What a difference a decade makes.

Starting in 2010, a host of developments began to fuel excitement around building technology to support teachers and students in grades K through 12. In that year, the U.S. Department of Education released its first National Education Technology Plan and backed it up with funding for districts. Apple created the first iPad, and a year later, Google released its first Chromebook. At the same time, software could be stored “in the cloud” and updated on hundreds of computers at once with merely a few clicks. And nonprofits began to push the government to redirect federal funding to pay for more bandwidth to schools. With these developments starting to take shape, an opportunity opened for a generation of young entrepreneurs to build solutions designed to make a difference in the classroom.

Investors plunged into those churning currents: Private capital investments in K-12 edtech products for the U.S. market peaked in 2015, cresting at more than $500 million in a single year. Since then, the frenzied optimism of the first half of the decade has quieted. Educators have grown more savvy about why, when, and how to use technology, and what tools to use. The federal government has largely ceded leadership in education to the 50 states. Much as in other technology sectors of the economy, edtech investors have opted to make larger, safer bets on fewer companies—and raised their demands on companies seeking investment.

This is the story of how investments in edtech products for U.S. K-12 teachers and students have matured over the past three years—a tale that holds important clues for the years ahead.

In 2015, funding for K-12 products reached a record high—$548M to be exact.

Two other areas of edtech investment—postsecondary and informal learning—clocked in at less than that combined.

Macro Trends

But from 2016 to 2018, funding for K-12 products remained flat at around $318M. At the same time, funding for postsecondary and informal learning took off.

Funding by Product Category, 2016 - 2018

Why was there growth in postsecondary and informal learning products?

Our research suggests that investors had more confidence investing in business-to-consumer models.

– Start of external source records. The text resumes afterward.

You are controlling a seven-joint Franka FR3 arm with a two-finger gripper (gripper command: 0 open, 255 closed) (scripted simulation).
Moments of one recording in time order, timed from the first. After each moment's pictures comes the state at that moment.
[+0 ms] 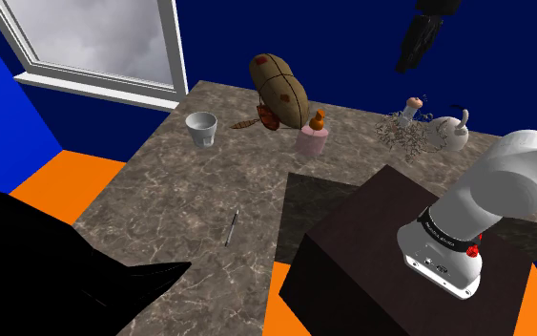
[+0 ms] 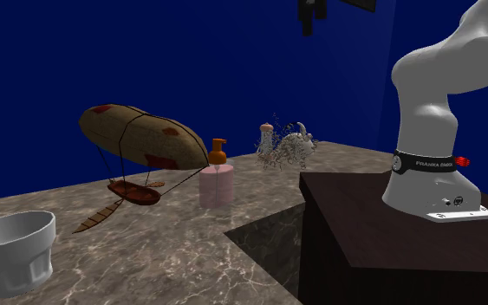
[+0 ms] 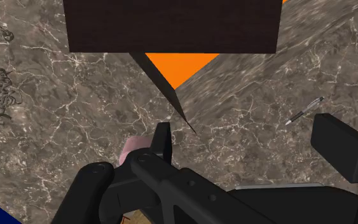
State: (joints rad) arm 0.00 -0.78 -0.07 -2.36 0.08 1.49 -0.13
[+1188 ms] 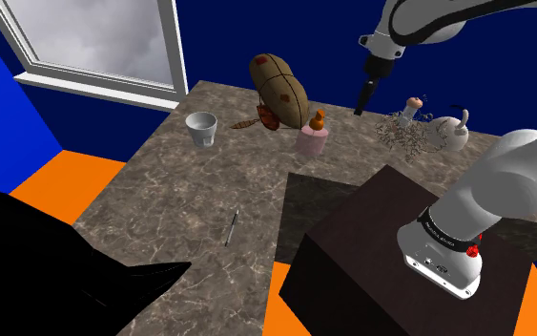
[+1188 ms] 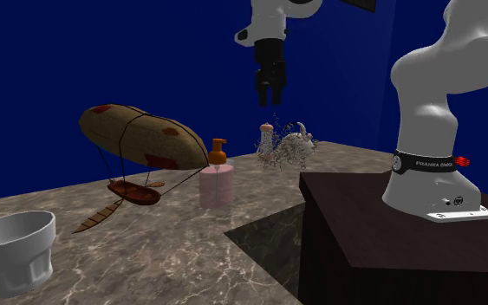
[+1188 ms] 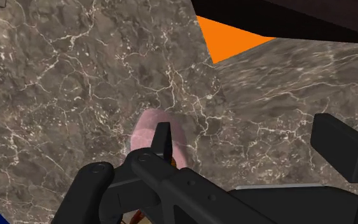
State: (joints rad) arm 0.03 -0.46 -0.23 -2.58 -0.05 2.09 -0.50
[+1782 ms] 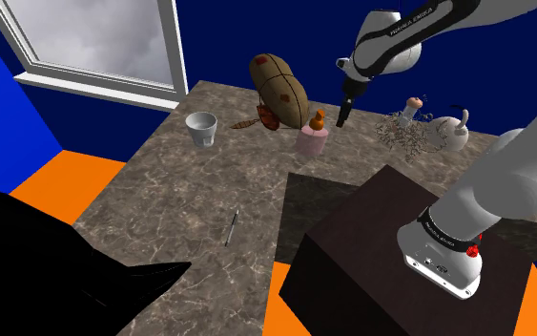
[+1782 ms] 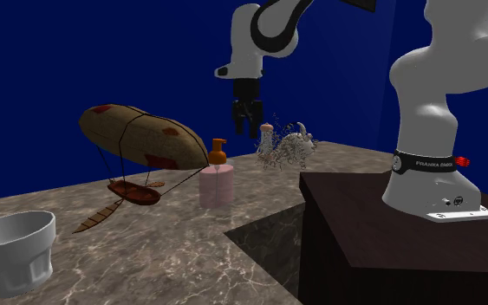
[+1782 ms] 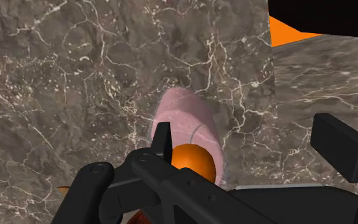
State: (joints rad) arm 0.07 -0.11 -0.30 -2.52 -0.01 2.42 -0.73
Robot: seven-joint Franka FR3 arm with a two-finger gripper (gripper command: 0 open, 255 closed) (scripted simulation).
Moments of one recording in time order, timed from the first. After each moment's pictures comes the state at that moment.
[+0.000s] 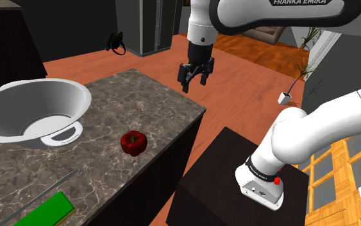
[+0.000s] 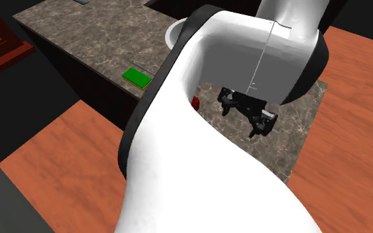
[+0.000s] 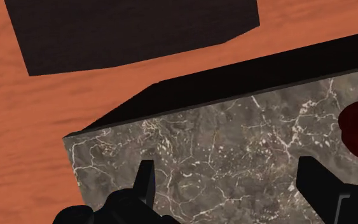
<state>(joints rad) 0.08 -0.53 0.18 -2.29 0.07 1.68 0.41</state>
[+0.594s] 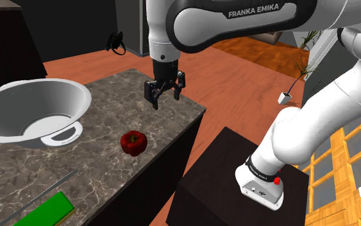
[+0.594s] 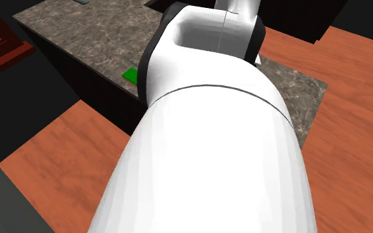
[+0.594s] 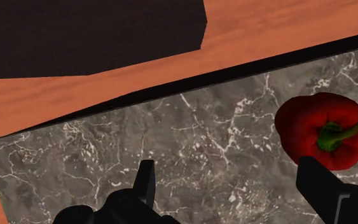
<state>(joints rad) 0.12 -0.25 0.33 -2.14 0.10 1.77 0.61</state>
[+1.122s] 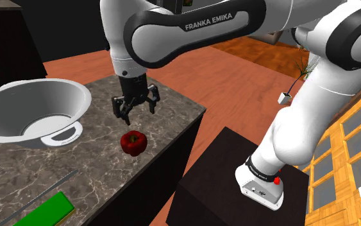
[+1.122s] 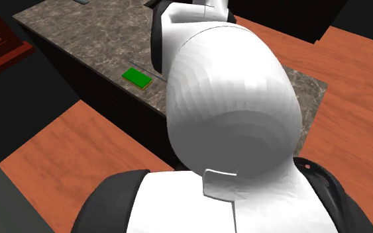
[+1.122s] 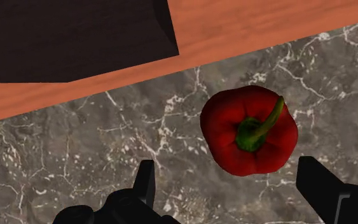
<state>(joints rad) 0.17 0.05 0.42 -1.92 0.04 1.80 0.79</state>
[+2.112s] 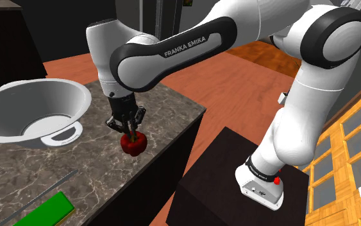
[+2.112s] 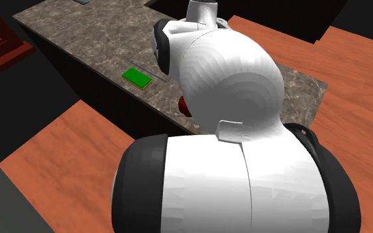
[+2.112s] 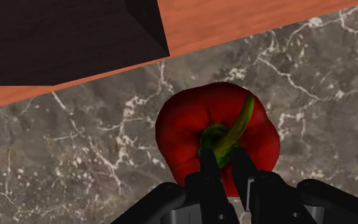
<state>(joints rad) 0.21 0.20 0.44 -1.89 0.00 1.90 0.86</state>
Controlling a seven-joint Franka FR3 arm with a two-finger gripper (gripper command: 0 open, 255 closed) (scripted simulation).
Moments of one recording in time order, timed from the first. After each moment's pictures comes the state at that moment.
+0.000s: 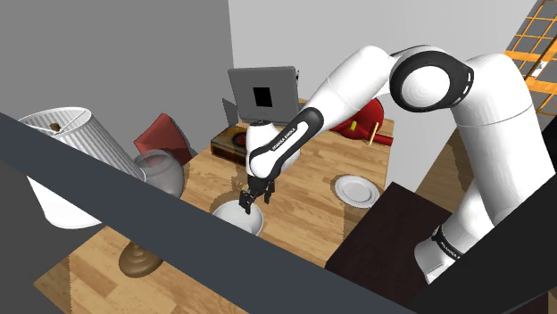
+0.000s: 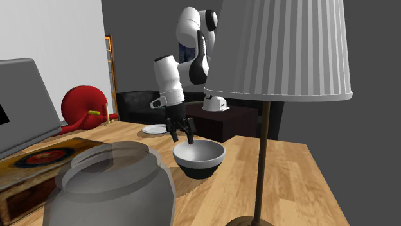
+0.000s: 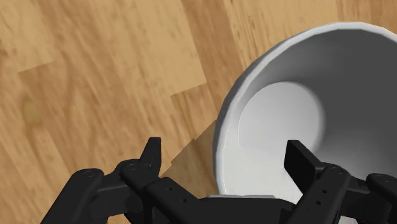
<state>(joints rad) 0.23 0.70 0.15 -1.87 0.16 2.50 0.24</state>
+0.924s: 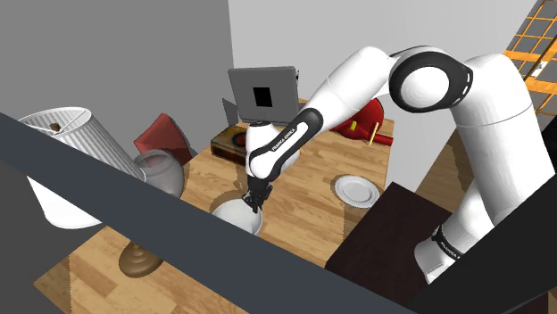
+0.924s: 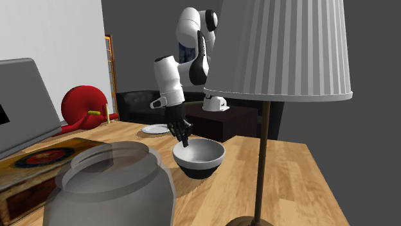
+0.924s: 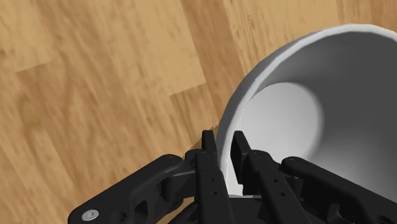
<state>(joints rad) 0.23 0.70 0.15 -1.87 0.16 2.50 0.24</state>
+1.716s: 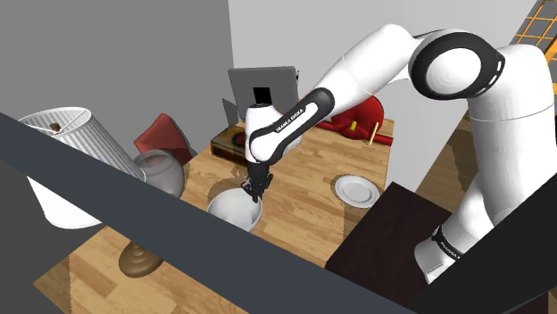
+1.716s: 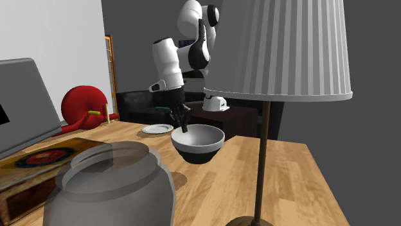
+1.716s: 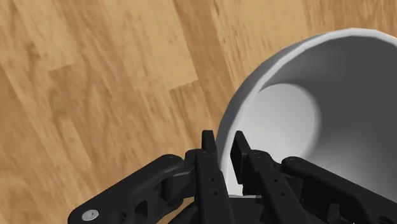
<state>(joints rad) 0.22 0.57 0.16 -1.90 0.17 2.41 0.25</state>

By selling directly to parents, learners and educators, the products promised a faster sales cycle and more revenue than business-to-institution models, with the potential to bring in a higher return on investment.


So, what's happening in K-12 investment?

Over the past three years, there have been fewer investments, but the average size of those deals has grown from $3.5M in 2016 to $5.4M in 2018.

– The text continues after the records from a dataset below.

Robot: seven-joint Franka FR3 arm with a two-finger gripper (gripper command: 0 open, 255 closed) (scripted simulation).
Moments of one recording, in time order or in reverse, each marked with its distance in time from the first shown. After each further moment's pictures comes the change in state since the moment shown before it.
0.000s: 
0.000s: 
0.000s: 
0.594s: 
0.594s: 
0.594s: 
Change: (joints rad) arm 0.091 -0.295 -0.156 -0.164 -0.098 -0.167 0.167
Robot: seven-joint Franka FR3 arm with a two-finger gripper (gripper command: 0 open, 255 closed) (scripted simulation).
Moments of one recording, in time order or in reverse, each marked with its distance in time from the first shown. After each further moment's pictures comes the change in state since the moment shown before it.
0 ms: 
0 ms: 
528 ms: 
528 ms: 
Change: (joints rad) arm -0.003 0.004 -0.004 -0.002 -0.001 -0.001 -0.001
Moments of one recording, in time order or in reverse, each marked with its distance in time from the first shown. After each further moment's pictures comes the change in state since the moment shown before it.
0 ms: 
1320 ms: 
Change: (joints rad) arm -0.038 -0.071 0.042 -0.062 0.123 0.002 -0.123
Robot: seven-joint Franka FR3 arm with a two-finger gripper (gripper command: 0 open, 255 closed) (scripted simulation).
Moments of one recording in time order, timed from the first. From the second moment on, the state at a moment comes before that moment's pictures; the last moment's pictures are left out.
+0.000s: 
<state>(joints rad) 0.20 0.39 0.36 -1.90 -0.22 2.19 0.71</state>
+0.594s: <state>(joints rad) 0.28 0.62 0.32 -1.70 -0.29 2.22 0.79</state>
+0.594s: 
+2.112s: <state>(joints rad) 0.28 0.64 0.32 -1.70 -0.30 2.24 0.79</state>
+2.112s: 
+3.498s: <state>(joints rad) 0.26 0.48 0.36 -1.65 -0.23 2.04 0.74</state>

Average Dollars Invested by Number of Deals, 2016 - 2018
K-12 Products


What’s driven up the average deal size?

There are now higher standards for investing.
Investors told us that they used to invest in companies that showed user growth. Now they look for companies that demonstrate growth in sales, revenue and renewals.

When evaluating the U.S. K-12 edtech market, which of these has changed most over the last three years?
1 = Least Changed and 6 = Most Changed

The number of edtech accelerators has declined compared to years past. At the same time, more companies are bootstrapping funding (e.g., relying on friends and family, or even crowdfunding) to demonstrate sales and revenue before reaching out to investors to raise capital.

All of this results in investment occurring later in a company's lifecycle, but at a higher dollar amount.

Survey respondents agree, indicating that a "shift in deal dynamics” (e.g., amount of deals, size of deals, length of funding rounds) has changed the most in the U.S. K-12 market over the past three years, in comparison to five other factors.


How does funding differ by K-12 product category?

Funding for curriculum products is down—to just 25 percent of the K-12 sector, while funding for tools supporting classroom teachers and products for streamlining school operations has grown.

Percentage of Dollars Invested by K-12 Product Category, 2016 - 2018


Why is curriculum funding down since 2016?

There are fewer and fewer deals, but with similar average deal sizes—at around $3.6M—which suggests that investors are uncertain whether it’s worthwhile to invest in curriculum.

Average Dollars Invested by Number of Deals, 2016 - 2018
Curriculum Products

Our research suggests that some investors are driven to invest in curriculum products because schools and districts are better positioned to consider digital curricular content now than a few years ago. In other words, more schools are wired and moving to one-to-one devices, and more administrators are opting to purchase products that offer personalized content pathways.

But many other investors report being hesitant to invest in curriculum products. With the increasing availability of open educational resources and free content, there’s more opportunity for districts to move away from textbook publishers and develop their own curriculum.